Please write out all the entries exactly, without the pictures.

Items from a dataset
____

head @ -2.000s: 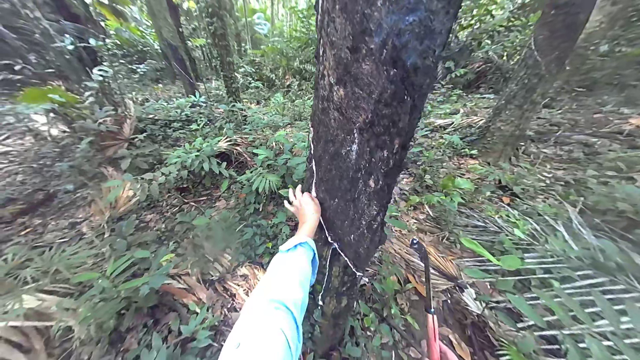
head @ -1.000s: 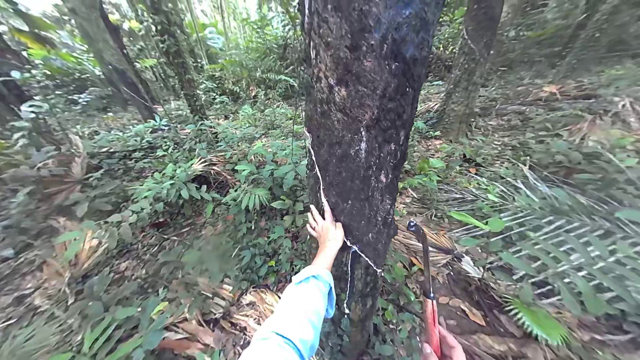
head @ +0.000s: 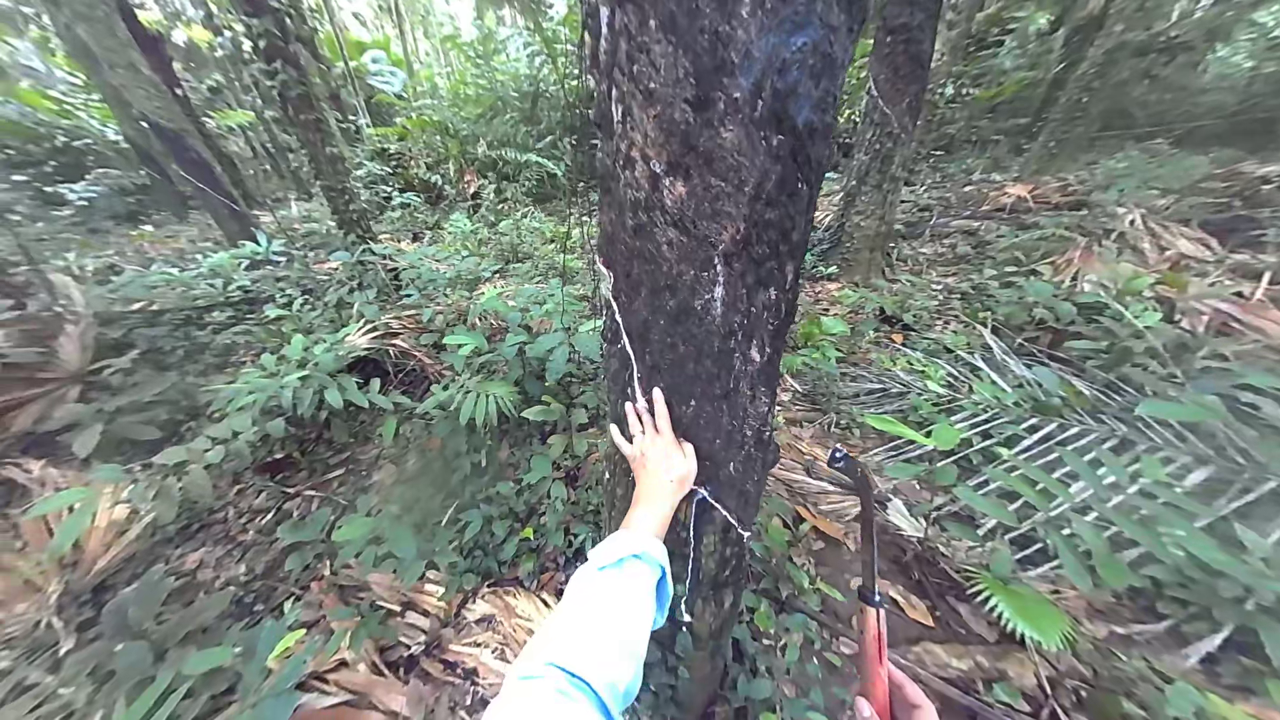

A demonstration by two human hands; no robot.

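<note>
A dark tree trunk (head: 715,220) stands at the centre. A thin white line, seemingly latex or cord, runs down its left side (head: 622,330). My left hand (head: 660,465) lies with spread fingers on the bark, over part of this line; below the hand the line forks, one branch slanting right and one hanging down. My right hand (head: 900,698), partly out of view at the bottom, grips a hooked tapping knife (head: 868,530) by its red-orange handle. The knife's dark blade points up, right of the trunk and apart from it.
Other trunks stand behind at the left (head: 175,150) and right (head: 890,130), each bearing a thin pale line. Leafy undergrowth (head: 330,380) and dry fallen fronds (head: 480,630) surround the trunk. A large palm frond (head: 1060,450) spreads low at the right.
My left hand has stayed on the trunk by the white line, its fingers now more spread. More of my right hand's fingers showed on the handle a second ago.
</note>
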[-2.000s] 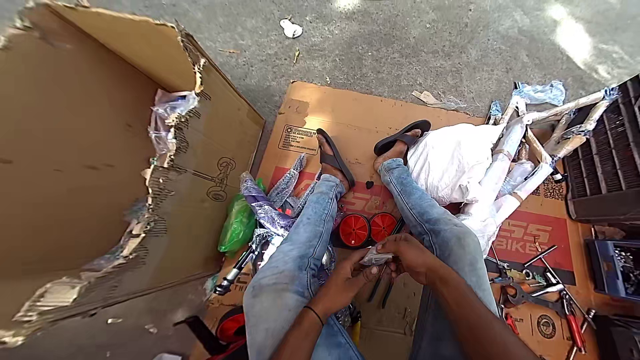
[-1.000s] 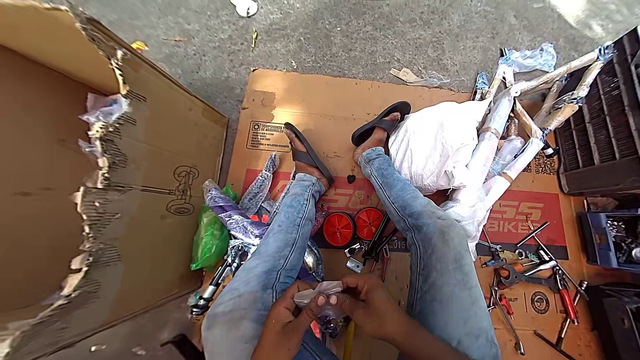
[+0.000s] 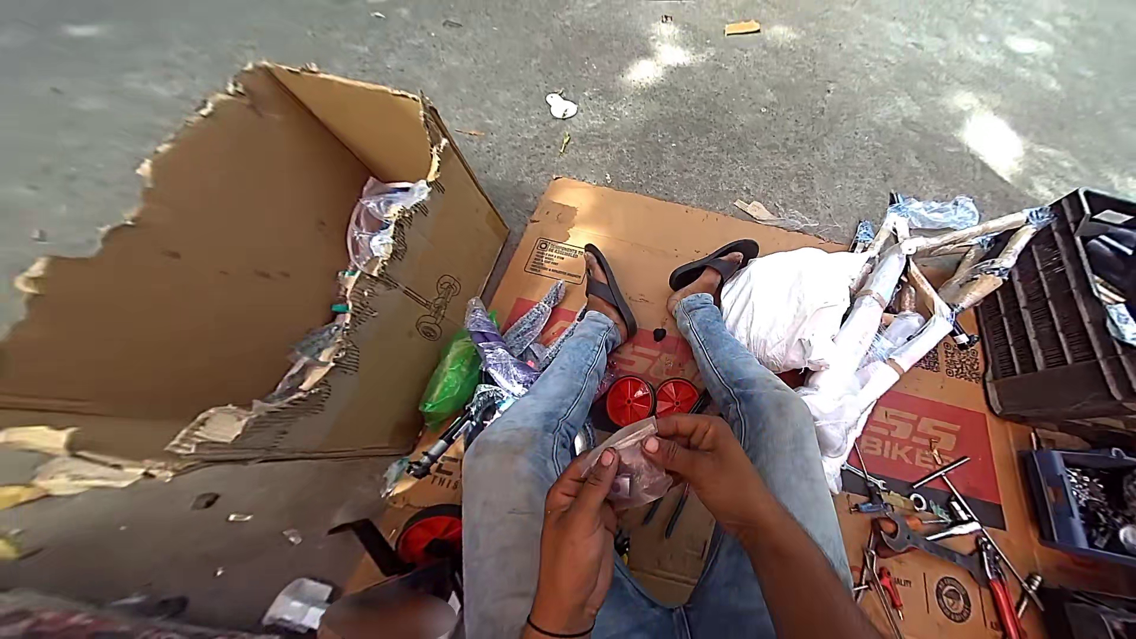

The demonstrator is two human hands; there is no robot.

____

Answer for this exercise:
head @ -2.000s: 
head @ -1.000s: 
head @ +0.000s: 

A demonstration by two human hands; no robot.

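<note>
A dark tree trunk (head: 715,220) stands at the centre. A thin white line, seemingly latex or cord, runs down its left side (head: 622,330). My left hand (head: 660,465) lies with spread fingers on the bark, over part of this line; below the hand the line forks, one branch slanting right and one hanging down. My right hand (head: 900,698), partly out of view at the bottom, grips a hooked tapping knife (head: 868,530) by its red-orange handle. The knife's dark blade points up, right of the trunk and apart from it.
Other trunks stand behind at the left (head: 175,150) and right (head: 890,130), each bearing a thin pale line. Leafy undergrowth (head: 330,380) and dry fallen fronds (head: 480,630) surround the trunk. A large palm frond (head: 1060,450) spreads low at the right.
My left hand has stayed on the trunk by the white line, its fingers now more spread. More of my right hand's fingers showed on the handle a second ago.
</note>
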[-2.000s] 
[-1.000s] 
[+0.000s] 

The demonstrator is two human hands; there is no robot.

This exercise is now finished.